I'll get some video real soon I promise!


----------



## kid (Feb 19, 2010)

That's awesome. Yes, video please


----------



## RoxyBlue (Oct 6, 2008)

Now I know why this guy looks so depressed - he realized he's wearing women's clothing

I love his facial expression. You have such a knack for coming up with demented looking creations


----------



## apetoes (Feb 23, 2010)

Bernie looks amazing! Love the stuff on your site as well. The detail is stunning, my props look "ok" at night, yours look fantastic even in full daylight. Great Stuff!


----------



## The Watcher (Sep 13, 2008)

Thanks for posting this. I did no what a Bunnraku puppet was. You such a great look with this guy. I'll bet you could put on a great show with these.


----------



## Dead Things (Apr 4, 2009)

I also did not know what a bunraku puppet was, very cool. I checked out your website. Wow, very creative! Wonderful expressions on your props, great style! And I love the hands. A tutorial on those would be great.


----------



## scarymovie (Feb 14, 2010)

That looks cool! Thanks for showing a how-to!


----------



## dubbax3 (Jan 22, 2008)

Thanks for all the positive feedback I'm glad you like it. I'm hoping to put some video up within the next few days. I seem to have lost one of Bernie's shoes.


----------



## dubbax3 (Jan 22, 2008)

Dead Things said:


> I also did not know what a bunraku puppet was, very cool. I checked out your website. Wow, very creative! Wonderful expressions on your props, great style! And I love the hands. A tutorial on those would be great.

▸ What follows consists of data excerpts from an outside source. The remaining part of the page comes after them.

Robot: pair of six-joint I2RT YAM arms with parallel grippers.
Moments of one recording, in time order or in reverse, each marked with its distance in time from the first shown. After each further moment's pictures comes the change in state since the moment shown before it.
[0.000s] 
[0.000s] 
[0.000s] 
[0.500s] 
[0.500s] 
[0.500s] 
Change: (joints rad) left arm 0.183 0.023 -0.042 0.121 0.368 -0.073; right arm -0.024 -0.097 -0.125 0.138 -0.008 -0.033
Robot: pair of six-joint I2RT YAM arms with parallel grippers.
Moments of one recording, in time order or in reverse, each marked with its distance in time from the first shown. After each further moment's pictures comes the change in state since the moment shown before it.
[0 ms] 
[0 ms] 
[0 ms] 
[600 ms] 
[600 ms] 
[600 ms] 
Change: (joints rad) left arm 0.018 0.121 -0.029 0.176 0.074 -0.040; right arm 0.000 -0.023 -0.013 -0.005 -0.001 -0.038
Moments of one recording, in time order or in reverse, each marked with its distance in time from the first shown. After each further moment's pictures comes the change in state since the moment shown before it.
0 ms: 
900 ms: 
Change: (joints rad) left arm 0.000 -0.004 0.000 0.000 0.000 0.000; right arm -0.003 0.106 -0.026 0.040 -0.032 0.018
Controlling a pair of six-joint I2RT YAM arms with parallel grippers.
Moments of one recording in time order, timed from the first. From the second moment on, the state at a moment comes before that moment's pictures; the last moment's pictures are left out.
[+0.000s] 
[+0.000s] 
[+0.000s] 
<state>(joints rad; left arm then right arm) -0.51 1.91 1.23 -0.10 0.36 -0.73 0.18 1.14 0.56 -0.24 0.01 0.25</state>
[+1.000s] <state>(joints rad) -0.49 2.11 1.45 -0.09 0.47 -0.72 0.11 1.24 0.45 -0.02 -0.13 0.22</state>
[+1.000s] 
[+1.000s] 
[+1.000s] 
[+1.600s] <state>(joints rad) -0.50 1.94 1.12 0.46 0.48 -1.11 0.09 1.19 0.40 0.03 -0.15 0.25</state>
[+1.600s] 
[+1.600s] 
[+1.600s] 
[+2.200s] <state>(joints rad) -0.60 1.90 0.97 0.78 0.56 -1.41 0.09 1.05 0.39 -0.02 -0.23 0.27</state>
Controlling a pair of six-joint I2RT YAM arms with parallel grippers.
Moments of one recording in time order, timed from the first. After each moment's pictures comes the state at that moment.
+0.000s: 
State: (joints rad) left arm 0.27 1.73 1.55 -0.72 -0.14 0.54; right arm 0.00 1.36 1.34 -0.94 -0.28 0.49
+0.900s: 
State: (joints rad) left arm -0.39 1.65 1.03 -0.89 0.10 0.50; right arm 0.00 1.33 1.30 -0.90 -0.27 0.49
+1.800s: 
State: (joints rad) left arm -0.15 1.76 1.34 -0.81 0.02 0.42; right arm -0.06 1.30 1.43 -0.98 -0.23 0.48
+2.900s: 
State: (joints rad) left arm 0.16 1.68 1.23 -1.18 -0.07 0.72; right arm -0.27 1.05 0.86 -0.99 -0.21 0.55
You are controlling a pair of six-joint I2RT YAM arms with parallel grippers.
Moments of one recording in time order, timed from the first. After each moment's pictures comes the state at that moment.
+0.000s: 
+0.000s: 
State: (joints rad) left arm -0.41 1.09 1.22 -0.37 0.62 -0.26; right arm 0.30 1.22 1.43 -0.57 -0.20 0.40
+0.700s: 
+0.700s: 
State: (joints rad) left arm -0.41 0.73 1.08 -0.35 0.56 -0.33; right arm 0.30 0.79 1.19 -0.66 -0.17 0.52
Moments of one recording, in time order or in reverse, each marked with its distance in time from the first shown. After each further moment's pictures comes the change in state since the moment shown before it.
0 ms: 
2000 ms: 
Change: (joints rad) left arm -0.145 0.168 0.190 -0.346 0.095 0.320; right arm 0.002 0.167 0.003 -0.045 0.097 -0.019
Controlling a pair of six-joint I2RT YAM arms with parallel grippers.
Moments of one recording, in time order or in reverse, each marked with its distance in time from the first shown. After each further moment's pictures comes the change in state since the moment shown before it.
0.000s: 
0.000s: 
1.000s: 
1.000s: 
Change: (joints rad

Thanks alot. As far as the hands go it's just a clay sculpture with a two piece mold. Then it's cast in mask latex. That's about it. If I ever do any molding I'll make sure to post some pics but there is soo much on molding on the internet I probably wouldnt do it justice.


----------



## Dead Things (Apr 4, 2009)

I don't want to hijack this thread, but those hands have such odd angles. Is the cast palm/ back or fingers/palms. You have such a great style, cartoonish almost, and I don't mean that in a derogatory manner. It seems very familiar and yet fresh, which I feel is a hallmark of great art.


----------



## dubbax3 (Jan 22, 2008)

Dead Things said:


> I don't want to hijack this thread, but those hands have such odd angles. Is the cast palm/ back or fingers/palms. You have such a great style, cartoonish almost, and I don't mean that in a derogatory manner. It seems very familiar and yet fresh, which I feel is a hallmark of great art.


No man I dont take offense to that at all. That was what I was going for. I like realism but cartoony is more fun. Bernie in whole is supposed to be characterized. Cute with and edge. Glad you get it and thanks alot.


----------



## kevin242 (Sep 30, 2005)

lol, what an expression! thanks for the post


----------



## debbie5 (Mar 2, 2007)

If you use a simple drape of black velvet or ultrasuade (I take a length of fabric and cut an X where I want my neck to be & just drape it over me) it breaks up your body contours and deflects light off of you even better. This is sweet..


----------